Perhaps the “child&lrdquo; lines up outside our building on Monday nights and sleeps on the floor in Centennial Hall … or is a victim of war … in Bosnia, Northern Ireland, the Sudan, the Middle East …
What would it be like if we were to make our decisions as a community … with children, with vulnerable ones … as our test? What changes would this mean for our programs? For the way we organize the building? For staffing, for our relationship with the Nursery School? And with other groups, such as AA and the shelter, which use our building? Would it perhaps change the way we think about our denominations? For it is through them that we are in mission to many vulnerable ones whom we can never meet and serve directly …
We take the children in our midst, very, very seriously. We covenant with them in baptism. We welcome them into worship, and we are continuing to learn and explore what that might mean. Earlier this month, we reaffirmed our baptism and our calling to be nurturers and teachers in the midst of this community. Today, on the insert, is “A Vision for Children and the Church,” a statement adopted by the 205th Presbyterian General Assembly in 1993 …
"What do our denominations do?" is a question often heard around here … One new thing they do is remind us of who we are and call us to a new vision of our ministry, here as a single congregation or in connection with other congregations through denominations or through ecumenical and interfaith linkages.
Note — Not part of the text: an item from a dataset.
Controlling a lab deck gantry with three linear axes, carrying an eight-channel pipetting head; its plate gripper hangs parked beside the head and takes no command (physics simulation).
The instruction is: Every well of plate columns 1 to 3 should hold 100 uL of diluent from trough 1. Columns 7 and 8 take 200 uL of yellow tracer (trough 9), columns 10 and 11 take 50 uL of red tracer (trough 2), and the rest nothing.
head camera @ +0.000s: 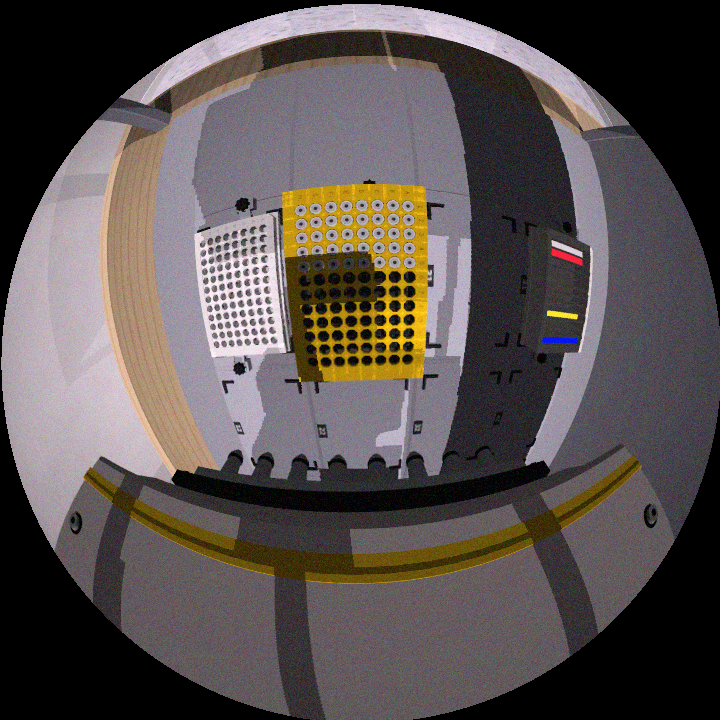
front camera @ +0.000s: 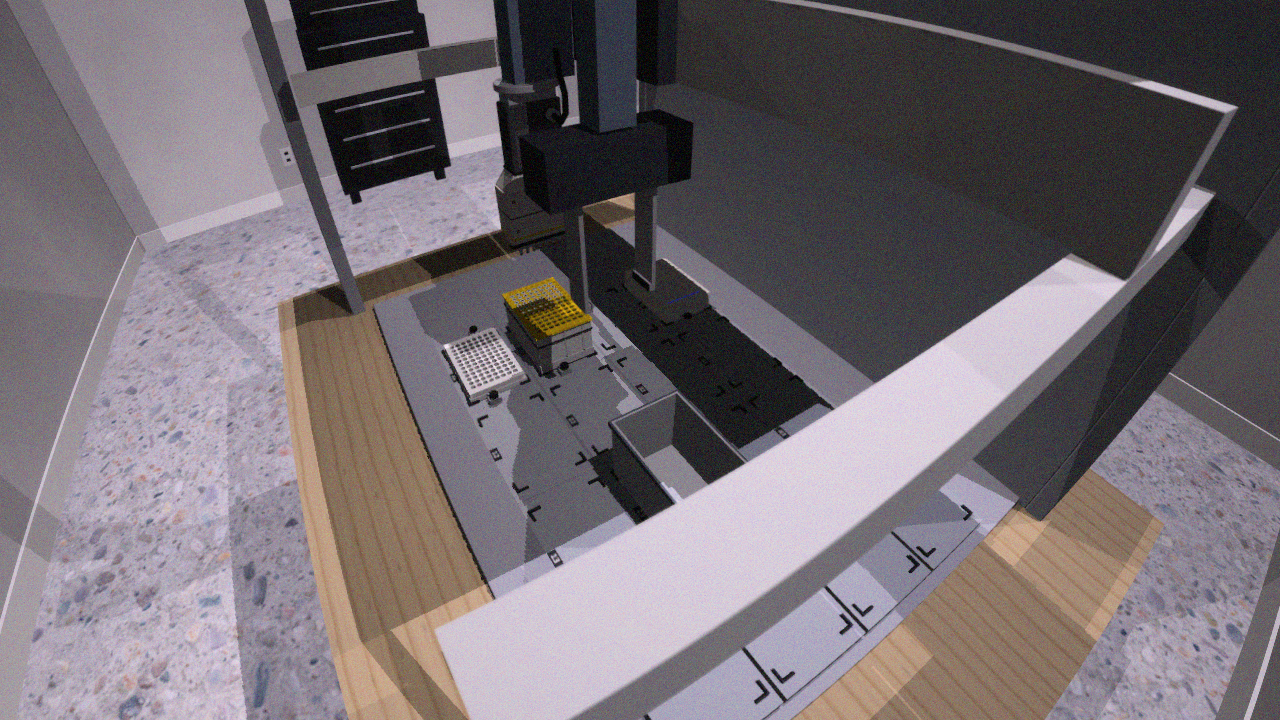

This statement from the General Assembly is just such a reminder …
And … one last question, a troubling question implied by Jesus’ conversation with this disciples. How are we at welcoming? Visitors Sunday is in four weeks. I would like to challenge us to get better at welcoming between now and October 19th. For some of those who seek us out may not fit the “profile” of the “ideal” member. They may have a few needs as well as gifts to share with this community. They may have some vulnerabilities. They may be new to the United Church of Christ or to the Presbyterian way of doing things … or they may be new to the Christian faith altogether. They may, in other words, be just like you and me, the people who are already here …
And how easy it is to forget what it is like to be new … and unknown … unrecognized … to be unfamiliar with this building and its many levels and numerous doors
To be unfamiliar with our intricate ways of doing what we do, ways, which have evolved over time, ways that make perfect sense to us, but may be totally strange to someone who is here for the first time.
We are all Children of God. There is no age limit on God’s love. Whoever welcomes … whoever practices hospitality in the name of Jesus Christ … welcomes him, indeed welcomes the very spirit of God, into this community. May we be such a welcoming community to all of God’s children.
Amen.
The Rev. Bobbi Wells Hargleroad, former editor of Church & Society Magazine preached this sermon when she was the pastor of First United Church of Oak Park (Illinois), a congregation affiliated with both the PC(USA) and the United Church of Christ.